How to prove from scratch that there exists $q^2\in(n,n+1)$?

As $1<(\frac54 )^2<2<(\frac32 )^2<3$, we may assume wlog. that $n\ge 3$.

With $q=\frac ab$, our task is to find $a,b$ such that $nb^2<a^2<(n+1)b^2$. Pick $b=2n^2$; so we want $4n^5<a^2<4n^5+4n^4$. The set $\{\,k\in\Bbb N\mid k^2>4n^5\,\}$ is a non-empty (contains $3n^3$) subset of $\Bbb N$, hence has a minimal element $a$. Clearly, $a>2n^2>1$. Then $$(a-1)^2=a^2-2a+1>a^2\left(1-\frac 2a\right)>a^2\left(1-\frac 1{n^2}\right) $$ If we assume $a^2\ge 4n^5+4n^4$, this leads to $$ (a-1)^2>4n^5+4n^4-4n^3-4n^2=4n^5+4n^2((n-1)^2-2)>4n^5$$ contradicting minimality of $a$. Hence $a^2<4n^5+4n^4$, as desired.

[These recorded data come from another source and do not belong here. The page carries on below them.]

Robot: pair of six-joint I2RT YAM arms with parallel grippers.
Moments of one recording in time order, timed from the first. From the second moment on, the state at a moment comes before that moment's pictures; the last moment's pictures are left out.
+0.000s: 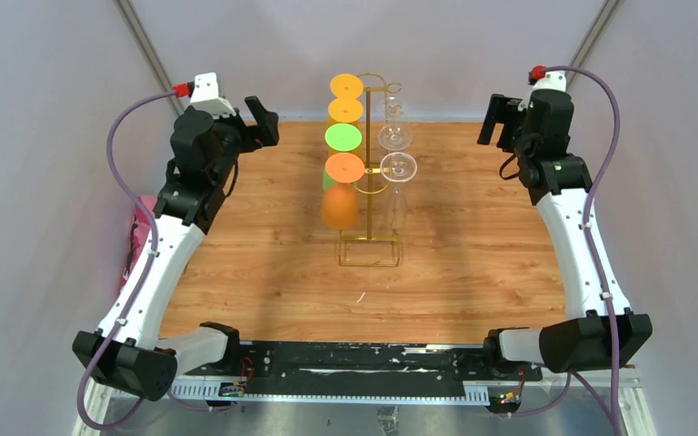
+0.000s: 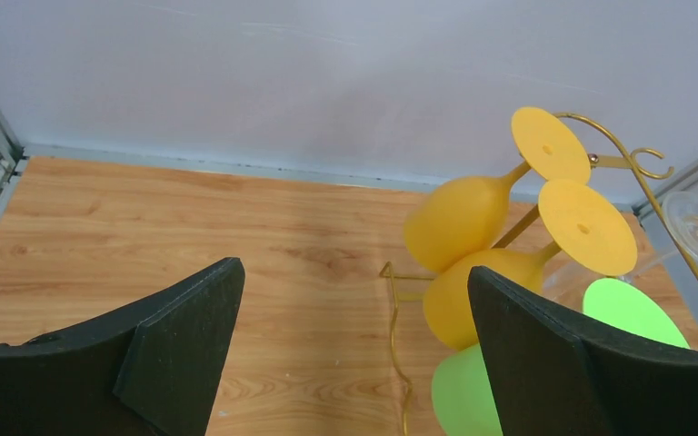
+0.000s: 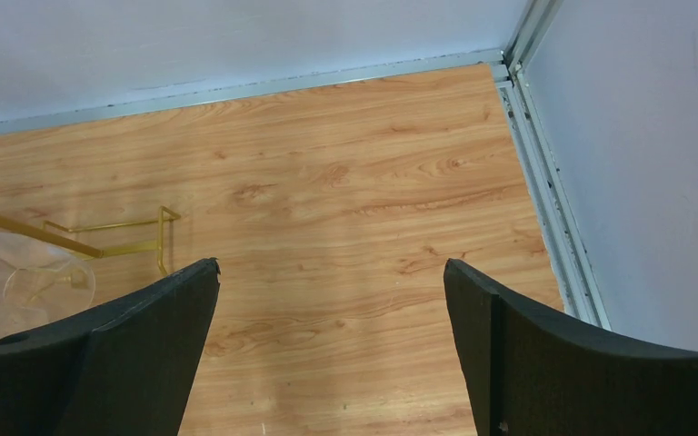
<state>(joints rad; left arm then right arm) -0.25 1.15 1.29 -0.18 -0.13 -0.28 0.09 1.29 1.47 -0.50 0.19 0.10</state>
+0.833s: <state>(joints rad) -0.25 1.17 1.15 -0.03 0.08 -0.45 0.09 1.11 1.27 -0.39 0.08 0.25</state>
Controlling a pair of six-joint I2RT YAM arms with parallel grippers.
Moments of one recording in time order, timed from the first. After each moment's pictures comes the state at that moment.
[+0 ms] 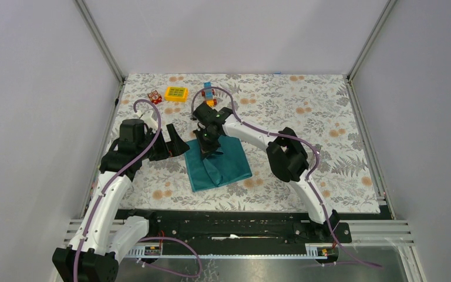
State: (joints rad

One idea: It's easy enough to find a $q_0 \in \mathbb{Q}$ that satisfies $q_0^2 > n$. Now use Newton's method to approximate a solution to $q^2 - n = 0$. This gives a recurrence $$ q_{i+1} = q_i - \frac{q_i^2 - n}{2q_i}. $$ It can be shown that $$ q_{i+1}^2 - n = \left(\frac{q_i^2 - n}{2q_i}\right)^2 \le \frac{q_i^2 - n}{4} $$ so that eventually $q_i^2 - n < 1$.

Notice that for $n > 4$

$$ n\sqrt{n + 1} - n \sqrt{n} = \frac{n}{\sqrt{n + 1} + \sqrt{n}}\geq \frac{n}{2\sqrt{n + 1}} > 1$$

so there is an integer $k$ such that

$$n\sqrt{n} \leq k <n \sqrt{n + 1}$$ so

$$n \leq \frac{k^2}{n^2} <n + 1$$ hence $q := \frac{k}{n}$ is a rational number with the property you are looking for.